Chris (our CPO) has written about the difficulty of evaluating AI products: things that look very exciting on the surface don’t always perform well when faced with your specific data or context.

Using our LLM-backed evaluation suite, we can analyze the performance of our investigations system on customer accounts, without ever giving our own staff access to any of the data underneath.

This privacy-preserving approach allows us to surface specific performance indicators to customers (like correctly identifying causing code changes) while aggregating results across accounts for our own monitoring.

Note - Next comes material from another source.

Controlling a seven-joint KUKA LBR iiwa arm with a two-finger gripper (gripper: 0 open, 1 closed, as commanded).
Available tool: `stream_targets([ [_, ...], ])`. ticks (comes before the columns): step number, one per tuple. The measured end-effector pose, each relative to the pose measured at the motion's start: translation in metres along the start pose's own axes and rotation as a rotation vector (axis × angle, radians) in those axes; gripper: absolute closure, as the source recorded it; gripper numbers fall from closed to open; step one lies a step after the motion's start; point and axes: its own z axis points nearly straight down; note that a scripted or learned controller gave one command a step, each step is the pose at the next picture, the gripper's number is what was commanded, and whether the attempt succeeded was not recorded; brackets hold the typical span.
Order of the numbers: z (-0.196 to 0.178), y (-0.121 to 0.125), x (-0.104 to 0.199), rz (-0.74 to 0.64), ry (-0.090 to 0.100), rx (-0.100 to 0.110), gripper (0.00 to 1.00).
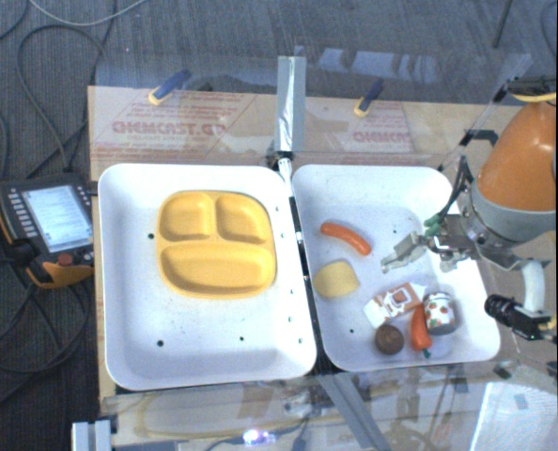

Being able to demonstrate how our product would have behaved on previous incidents, and allowing customers to confirm what the ‘correct’ answer was in a given scenario, could become an important part of onboarding new customers onto new products.

Key Takeaways

In general, we’d still always rather buy something great than build something that isn’t our core product. But in this case, building our own AI tooling turned out to be a great call. Here's what we've learned:

Building tooling clarifies requirements - We didn't know what we needed until we started building it. Rather than guessing at requirements from a vendor's feature list, we discovered them organically as we progressed.
Short feedback loops accelerate learning - Workbench let us go from idea to production in hours, giving us more "shots on goal" and faster iterations.
The tight integration with our product is a game-changer - Having our AI tooling built on the same foundation as the rest of incident.io reduced friction and let us iterate at the pace we needed.

Building Workbench was definitely the right choice for us. If you're just starting your AI journey and have an existing and complex product, the build approach might be worth considering.

That said, I don't think we've built the next AI tooling startup here - what we've created is very incident.io specific, and that's exactly why it was worth building in the first place.